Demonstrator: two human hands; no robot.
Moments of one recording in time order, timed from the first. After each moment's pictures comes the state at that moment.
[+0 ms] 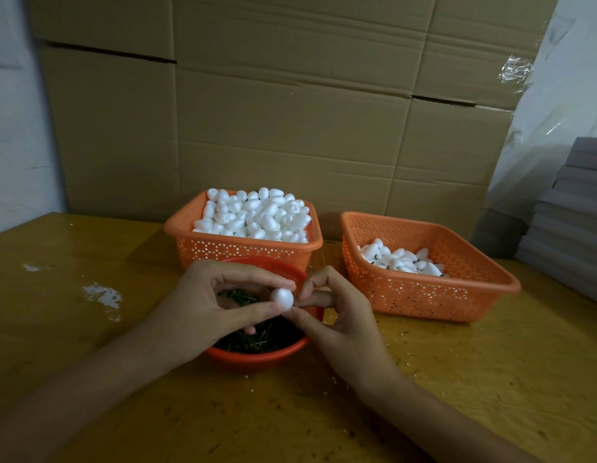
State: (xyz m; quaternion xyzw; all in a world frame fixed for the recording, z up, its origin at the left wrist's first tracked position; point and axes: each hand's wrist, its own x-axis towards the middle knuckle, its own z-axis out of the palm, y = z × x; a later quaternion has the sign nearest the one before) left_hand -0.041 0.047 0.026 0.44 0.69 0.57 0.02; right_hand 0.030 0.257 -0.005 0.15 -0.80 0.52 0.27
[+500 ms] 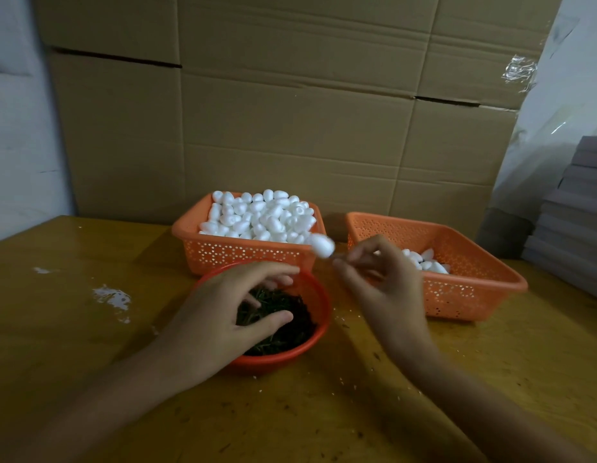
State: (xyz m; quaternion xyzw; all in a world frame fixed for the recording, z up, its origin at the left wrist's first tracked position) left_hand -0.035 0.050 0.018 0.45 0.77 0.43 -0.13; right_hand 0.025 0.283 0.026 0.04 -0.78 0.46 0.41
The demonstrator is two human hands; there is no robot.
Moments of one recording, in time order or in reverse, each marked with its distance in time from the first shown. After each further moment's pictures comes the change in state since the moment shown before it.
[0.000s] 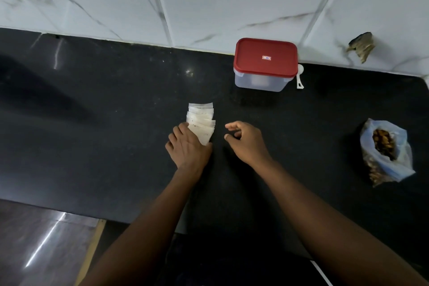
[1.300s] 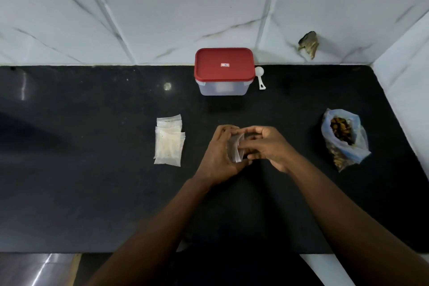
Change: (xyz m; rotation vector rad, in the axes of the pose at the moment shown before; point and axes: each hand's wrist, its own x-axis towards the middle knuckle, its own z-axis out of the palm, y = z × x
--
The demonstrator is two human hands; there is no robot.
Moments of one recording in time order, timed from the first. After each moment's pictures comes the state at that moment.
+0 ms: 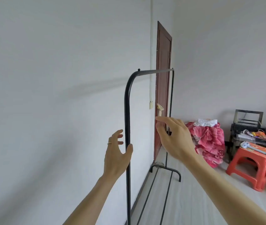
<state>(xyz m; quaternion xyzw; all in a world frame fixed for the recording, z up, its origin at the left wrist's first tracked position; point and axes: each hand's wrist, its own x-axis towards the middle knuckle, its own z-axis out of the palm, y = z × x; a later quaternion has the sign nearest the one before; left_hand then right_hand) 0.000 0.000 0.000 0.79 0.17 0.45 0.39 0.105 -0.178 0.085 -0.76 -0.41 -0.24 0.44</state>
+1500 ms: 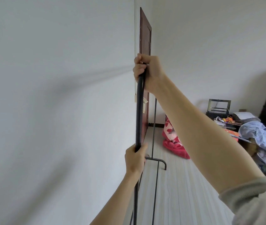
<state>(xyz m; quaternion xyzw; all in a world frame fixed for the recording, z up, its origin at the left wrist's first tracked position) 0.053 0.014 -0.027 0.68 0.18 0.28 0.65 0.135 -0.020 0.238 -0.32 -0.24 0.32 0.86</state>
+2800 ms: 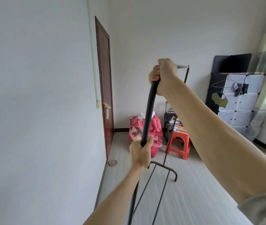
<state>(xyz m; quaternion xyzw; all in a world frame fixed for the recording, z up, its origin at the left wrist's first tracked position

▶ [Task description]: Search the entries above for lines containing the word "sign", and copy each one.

▶ [Worked solution]:
State: (xyz m; quaternion xyzw; all in a world frame fixed for the recording, z up, its origin at the left wrist's first tracked position; point and axes: each hand's wrist, its own x-axis towards the middle knuckle, its own z-axis out of the palm, y = z × x; a later quaternion has the sign nearest the one before) left_hand -0.041 0.047 0.026 0.44 0.69 0.57 0.02; right_hand 0.030 0.257 -0.005 0.15 -0.80 0.52 0.27
<state>(xyz m; quaternion xyzw; all in a world frame fixed for the recording, z up, its origin at the left wrist's first tracked position; point and axes: each hand's wrist, its own x-axis towards the middle knuckle, its own z-axis out of the palm, y = z × x; a later quaternion has the sign nearest the one before; left_hand then right_hand) 0.000 0.000 0.000 0.79 0.17 0.45 0.39 0.105 -0.178 0.085 -0.76 -0.41 -0.24 0.44</state>

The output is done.